🤖 AI Summary
To address high annotation costs and low data efficiency in Deep Active Learning (DAL), this paper proposes a formal verification–based adversarial augmentation method. Specifically, it employs SMT solvers (e.g., ReLU-based) to systematically generate robustness-violating adversarial examples, which are then injected as unlabeled augmented data into the DAL pipeline. This work is the first to integrate formal-verification-driven adversarial sample generation into a DAL framework and introduces a novel query strategy designed to maximize information gain. Theoretical analysis and extensive experiments on CIFAR-10/100 and SVHN demonstrate that the generated samples exhibit higher uncertainty and discriminability than conventional gradient-based adversarial examples. Our method significantly improves model generalization and reduces annotation requirements by 20–35% at equivalent accuracy levels, validating its effectiveness and state-of-the-art performance in data-efficient learning.
📝 Abstract
Deep Active Learning (DAL) aims to reduce labeling costs in neural-network training by prioritizing the most informative unlabeled samples for annotation. Beyond selecting which samples to label, several DAL approaches further enhance data efficiency by augmenting the training set with synthetic inputs that do not require additional manual labeling.
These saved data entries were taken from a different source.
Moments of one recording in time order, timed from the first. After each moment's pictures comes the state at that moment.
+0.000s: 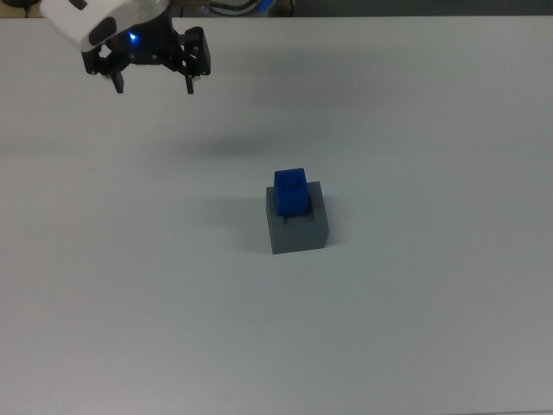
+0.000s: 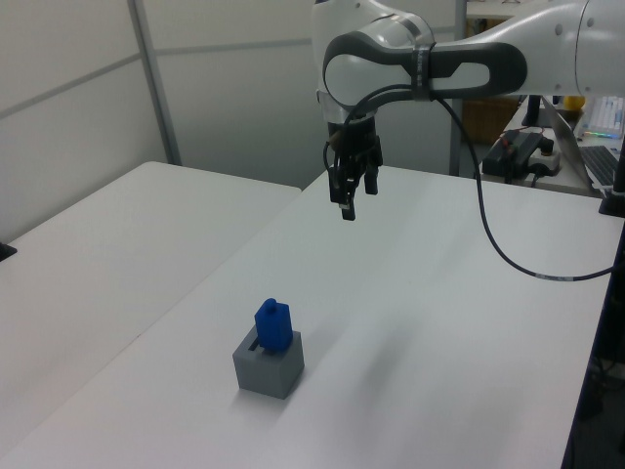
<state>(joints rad) 0.01 0.18 -0.12 -1.50 -0.02 1.64 -0.13</state>
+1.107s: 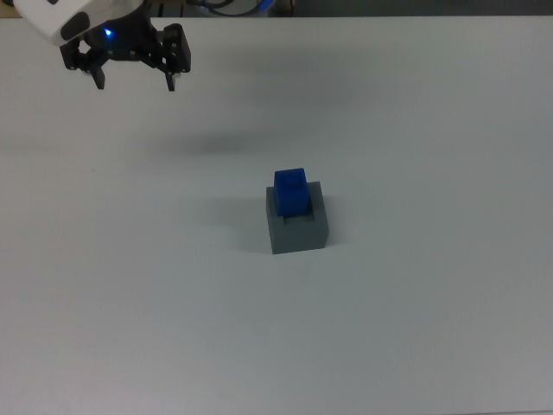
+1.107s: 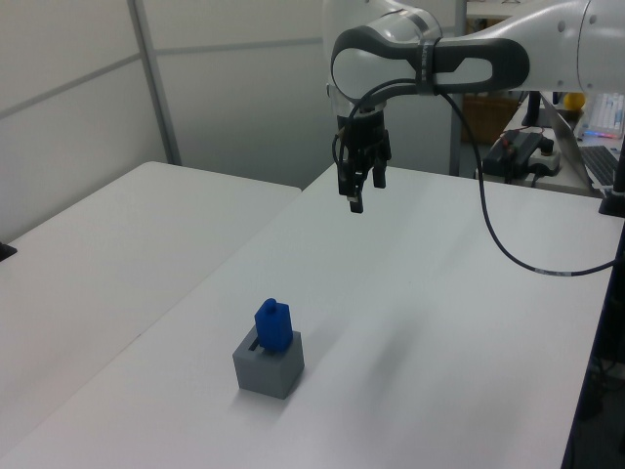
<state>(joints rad) -0.01 0.17 -0.13 -1.50 -0.02 1.64 -0.15</state>
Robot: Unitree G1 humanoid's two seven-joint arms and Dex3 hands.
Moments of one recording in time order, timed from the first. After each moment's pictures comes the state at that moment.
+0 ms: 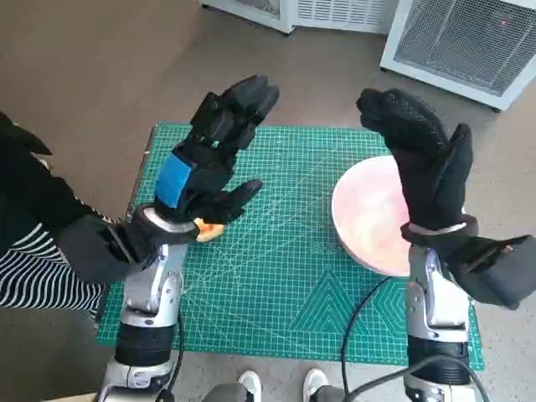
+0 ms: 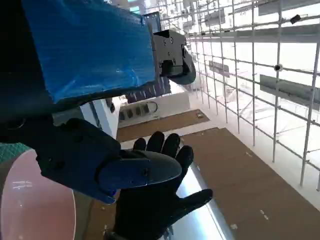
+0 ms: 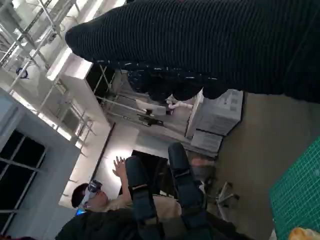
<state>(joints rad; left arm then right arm) -0.50 0.10 0.05 0.06 -0.32 -0.20 -0.45 -0.52 -0.12 -0.11 0.14 0.29 -0.33 0.35</state>
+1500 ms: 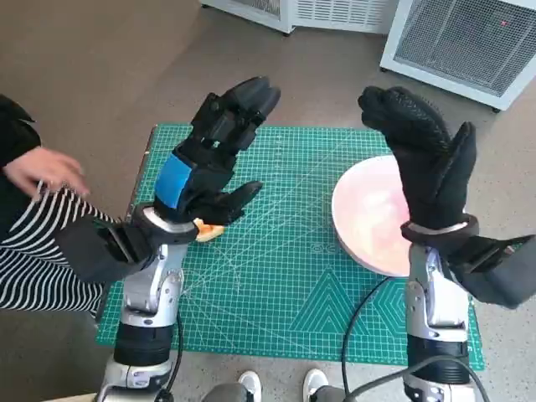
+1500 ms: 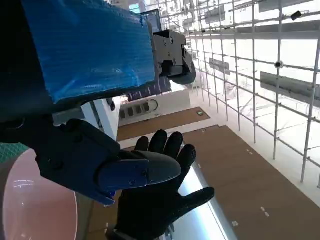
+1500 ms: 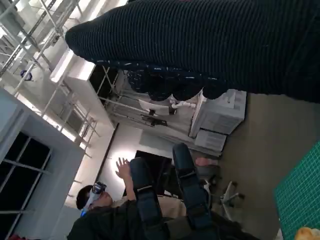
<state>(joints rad) -0.50 0.10 0.05 0.06 -0.32 -0.20 -0.46 -0.52 -0.12 -0.12 0.13 0.31 -0.33 0.35</state>
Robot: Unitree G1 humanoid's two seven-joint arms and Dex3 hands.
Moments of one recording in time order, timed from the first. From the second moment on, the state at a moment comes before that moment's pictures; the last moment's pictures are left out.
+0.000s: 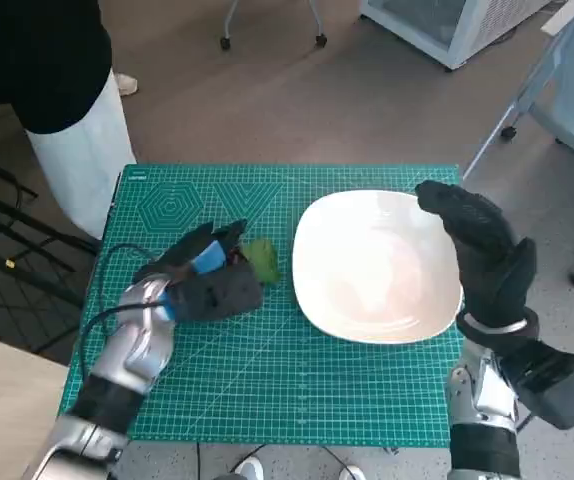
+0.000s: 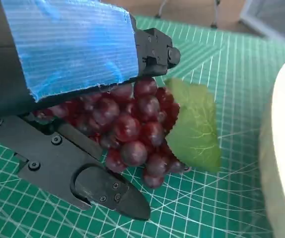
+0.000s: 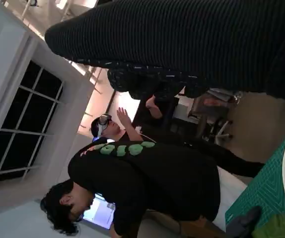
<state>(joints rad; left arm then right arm) -0.63 0.35 -0.31 0.49 0.66 0.29 -0.34 -0.53 -0.12 -0.20 0.55 0.39 -0.80 0.60</state>
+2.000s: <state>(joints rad) -0.95 0.24 -0.46 1.15 0.61 0.12 -0.12 -0.52 -0.14 -0.20 0.55 0.39 -0.80 0.61</state>
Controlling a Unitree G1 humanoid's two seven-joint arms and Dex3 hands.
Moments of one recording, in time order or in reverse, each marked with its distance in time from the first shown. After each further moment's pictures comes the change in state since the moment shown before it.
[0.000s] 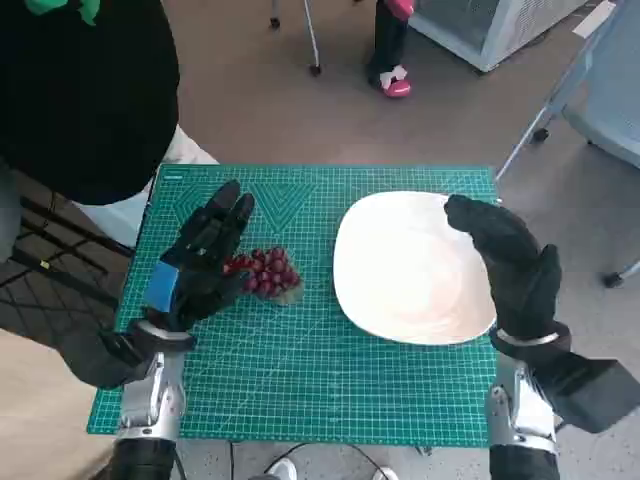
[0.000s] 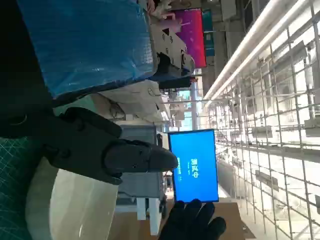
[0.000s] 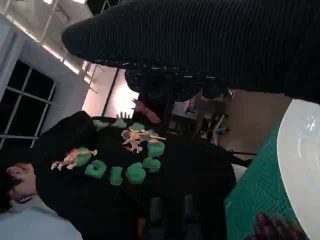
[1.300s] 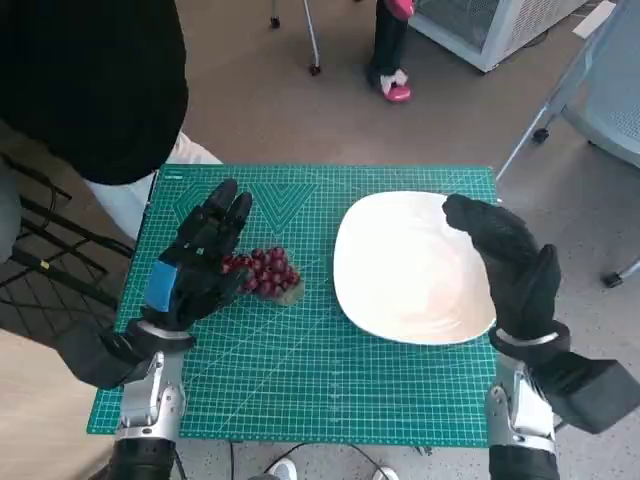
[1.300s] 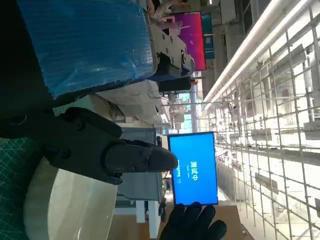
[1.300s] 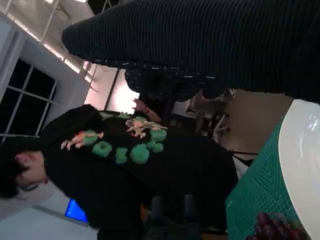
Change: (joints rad) left arm 0.000 0.000 0.001 -0.002 0.000 0.000 0.011; right arm 0.004 0.002 0.004 -0.025 -0.005 0.009 -0.011
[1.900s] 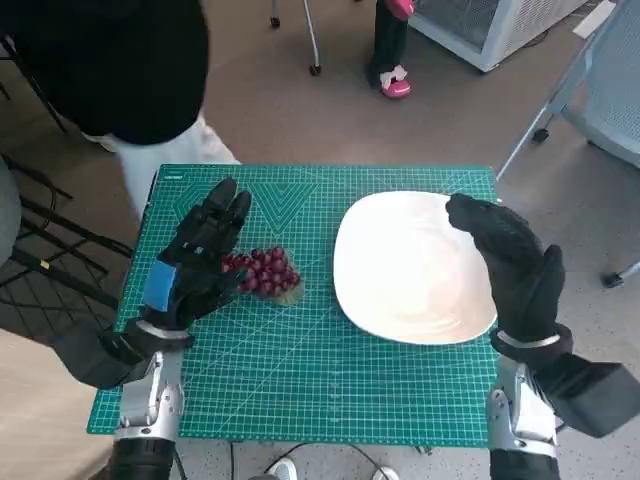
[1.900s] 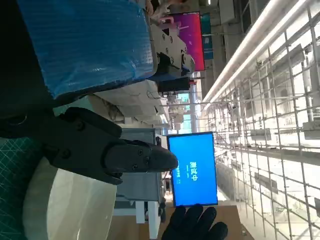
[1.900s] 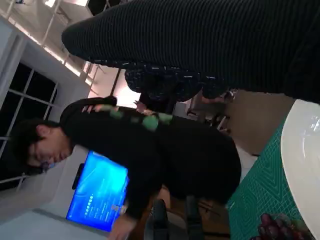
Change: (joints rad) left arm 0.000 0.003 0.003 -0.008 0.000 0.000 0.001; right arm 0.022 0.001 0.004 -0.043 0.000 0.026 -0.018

In this work, we investigate how augmenting the training data with adversarial inputs that violate robustness constraints can improve DAL performance. We show that adversarial examples generated via formal verification contribute substantially more than those produced by standard, gradient-based attacks. We apply this extension to multiple modern DAL techniques, as well as to a new technique that we propose, and show that it yields significant improvements in model generalization across standard benchmarks.